作文、読書感想文でほめられたことのないあなた、
どうか「僕は文章を書くのが苦手なんだ」とは絶対に思わないでください。



ほとんどの小学生は、自分の「文章力」を知る機会が、作文と読書感想文しかありません。

もちろん、作文と読書感想文も「文章力」をはかる「一つの指針」ではありますが、そこで判定できる能力は極めて限られていると思います。

「作文・読書感想文が得意ではない」と「文章力がない」は、決してつながらないのです。

にもかかわらず、
作文・読書感想文が苦手だったことで、
文章を書くこと自体に苦手意識を植え付けられてしまった人は少なくないように思います。

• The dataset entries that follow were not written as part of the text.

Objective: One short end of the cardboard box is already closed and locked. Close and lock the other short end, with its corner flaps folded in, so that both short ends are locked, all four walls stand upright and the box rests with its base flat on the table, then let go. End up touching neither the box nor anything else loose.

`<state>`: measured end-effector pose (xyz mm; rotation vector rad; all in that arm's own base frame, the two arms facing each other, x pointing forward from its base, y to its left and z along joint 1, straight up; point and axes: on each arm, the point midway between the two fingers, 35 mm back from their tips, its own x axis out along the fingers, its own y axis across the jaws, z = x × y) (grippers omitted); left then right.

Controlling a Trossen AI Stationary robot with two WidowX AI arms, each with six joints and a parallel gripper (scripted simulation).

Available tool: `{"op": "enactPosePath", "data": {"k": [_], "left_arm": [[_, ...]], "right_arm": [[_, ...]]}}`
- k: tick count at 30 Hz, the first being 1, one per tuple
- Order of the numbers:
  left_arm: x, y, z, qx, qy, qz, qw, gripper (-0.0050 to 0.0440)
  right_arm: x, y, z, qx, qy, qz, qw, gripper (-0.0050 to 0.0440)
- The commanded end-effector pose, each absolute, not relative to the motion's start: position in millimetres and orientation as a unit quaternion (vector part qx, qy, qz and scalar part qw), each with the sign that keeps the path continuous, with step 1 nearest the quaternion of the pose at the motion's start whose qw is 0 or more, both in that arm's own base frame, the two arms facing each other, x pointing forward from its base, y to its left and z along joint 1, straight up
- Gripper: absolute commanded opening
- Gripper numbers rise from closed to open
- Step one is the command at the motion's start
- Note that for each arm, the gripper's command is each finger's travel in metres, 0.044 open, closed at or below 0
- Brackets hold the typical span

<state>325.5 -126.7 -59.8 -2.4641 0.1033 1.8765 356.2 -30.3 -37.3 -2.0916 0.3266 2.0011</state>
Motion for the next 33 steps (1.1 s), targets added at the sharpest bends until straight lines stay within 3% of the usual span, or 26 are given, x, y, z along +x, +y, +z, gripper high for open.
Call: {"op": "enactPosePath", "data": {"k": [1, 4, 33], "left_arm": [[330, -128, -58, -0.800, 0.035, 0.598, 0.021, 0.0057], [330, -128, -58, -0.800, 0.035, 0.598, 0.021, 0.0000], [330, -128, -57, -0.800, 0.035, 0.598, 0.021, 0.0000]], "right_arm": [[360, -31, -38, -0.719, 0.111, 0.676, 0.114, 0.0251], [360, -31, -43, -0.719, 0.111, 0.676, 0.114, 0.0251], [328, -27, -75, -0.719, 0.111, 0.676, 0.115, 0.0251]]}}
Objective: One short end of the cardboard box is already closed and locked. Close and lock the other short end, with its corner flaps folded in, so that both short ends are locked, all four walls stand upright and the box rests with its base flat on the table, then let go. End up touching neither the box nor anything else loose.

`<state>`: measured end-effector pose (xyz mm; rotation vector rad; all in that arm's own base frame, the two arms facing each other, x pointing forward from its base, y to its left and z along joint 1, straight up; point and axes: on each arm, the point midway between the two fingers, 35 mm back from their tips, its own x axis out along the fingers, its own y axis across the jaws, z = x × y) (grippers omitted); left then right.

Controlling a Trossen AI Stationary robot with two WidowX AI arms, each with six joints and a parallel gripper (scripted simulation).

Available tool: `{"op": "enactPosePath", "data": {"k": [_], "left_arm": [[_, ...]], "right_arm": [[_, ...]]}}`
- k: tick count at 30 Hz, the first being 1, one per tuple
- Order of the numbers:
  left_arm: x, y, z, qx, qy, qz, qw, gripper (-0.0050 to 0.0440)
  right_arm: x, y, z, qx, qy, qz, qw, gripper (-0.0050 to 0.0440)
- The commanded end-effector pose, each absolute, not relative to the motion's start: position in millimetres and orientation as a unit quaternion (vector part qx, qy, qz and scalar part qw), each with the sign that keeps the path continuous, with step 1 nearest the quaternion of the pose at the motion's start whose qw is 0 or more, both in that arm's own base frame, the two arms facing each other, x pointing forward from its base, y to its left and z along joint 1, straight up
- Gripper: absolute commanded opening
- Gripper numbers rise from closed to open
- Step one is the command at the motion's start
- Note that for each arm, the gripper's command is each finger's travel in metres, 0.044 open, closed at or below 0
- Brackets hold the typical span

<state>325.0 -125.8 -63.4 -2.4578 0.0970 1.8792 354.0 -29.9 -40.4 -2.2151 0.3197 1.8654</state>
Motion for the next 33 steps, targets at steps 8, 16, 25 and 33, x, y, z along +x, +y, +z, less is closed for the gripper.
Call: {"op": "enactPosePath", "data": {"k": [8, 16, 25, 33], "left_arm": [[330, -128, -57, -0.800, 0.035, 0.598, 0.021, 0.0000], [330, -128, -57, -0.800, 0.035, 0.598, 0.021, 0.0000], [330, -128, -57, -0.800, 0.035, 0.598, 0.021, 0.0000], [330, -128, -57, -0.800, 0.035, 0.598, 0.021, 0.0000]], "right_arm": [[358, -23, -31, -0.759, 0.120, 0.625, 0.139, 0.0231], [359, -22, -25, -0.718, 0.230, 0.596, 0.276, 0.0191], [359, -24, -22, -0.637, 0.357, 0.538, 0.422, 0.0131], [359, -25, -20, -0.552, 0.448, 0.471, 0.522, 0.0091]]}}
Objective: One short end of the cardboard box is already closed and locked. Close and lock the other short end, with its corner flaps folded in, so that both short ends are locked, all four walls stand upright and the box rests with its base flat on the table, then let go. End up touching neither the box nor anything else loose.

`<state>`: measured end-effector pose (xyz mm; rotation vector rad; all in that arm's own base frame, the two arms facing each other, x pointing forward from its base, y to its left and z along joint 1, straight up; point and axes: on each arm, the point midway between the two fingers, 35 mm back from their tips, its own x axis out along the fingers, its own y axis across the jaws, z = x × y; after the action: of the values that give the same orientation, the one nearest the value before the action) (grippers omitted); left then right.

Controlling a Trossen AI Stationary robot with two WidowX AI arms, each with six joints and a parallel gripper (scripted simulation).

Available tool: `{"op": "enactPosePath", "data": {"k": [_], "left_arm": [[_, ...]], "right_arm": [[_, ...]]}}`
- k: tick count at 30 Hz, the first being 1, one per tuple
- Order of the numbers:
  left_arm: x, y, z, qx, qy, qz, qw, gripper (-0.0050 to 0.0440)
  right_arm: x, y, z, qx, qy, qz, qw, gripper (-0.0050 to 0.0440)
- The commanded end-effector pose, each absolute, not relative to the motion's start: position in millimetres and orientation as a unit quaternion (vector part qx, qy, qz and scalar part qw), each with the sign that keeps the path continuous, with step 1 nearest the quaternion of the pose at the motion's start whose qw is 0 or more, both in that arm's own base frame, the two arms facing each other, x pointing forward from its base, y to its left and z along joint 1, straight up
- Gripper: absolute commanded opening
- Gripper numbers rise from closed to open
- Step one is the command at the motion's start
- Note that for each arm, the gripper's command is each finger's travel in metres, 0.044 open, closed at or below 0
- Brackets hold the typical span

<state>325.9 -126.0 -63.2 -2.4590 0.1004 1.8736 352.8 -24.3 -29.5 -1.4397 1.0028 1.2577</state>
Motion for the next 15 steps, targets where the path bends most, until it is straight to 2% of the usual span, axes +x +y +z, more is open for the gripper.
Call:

しかも、その意識はとても根強く、大人になってもこじらせてしまっている人もいます。

このことは国語教育において非常に大きな問題だと思っていますが、
僕の立場だからこそ今できることは、「そうじゃないんだよ」とメッセージを送ることです。


作文・読書感想文が苦手なあなたも、
もしかしたら、すごい文章力の持ち主かもしれないよ

そして、
文章を書くことって、みんなが思ってるより、はるかに面白いことなんだよ
そんなメッセージを送り続けていこうと思っています。


それはまた、「12歳の文学賞」立ち上げの目的の一つでもあります。

実際、これまでの受賞者の中には「作文・読書感想文は大っきらい。ほめられたことなんて一度もない」と言う子もいました。

僕たちが目指していることが少しは実現している証でもあり、嬉しくもある一方で、
「こんなにすごい文章を書けてしまう子を評価できない作文教育って一体なんなんだ」と憤りを感じてしまいます。

「犠牲者」を一人でも少なくするためにも、
僕たちはこれからも「12歳の文学賞」をもっともっと魅力的なものにしていきます。

時には「良識的な大人」が、まゆをひそめるくらい面白いものにしていきますよ!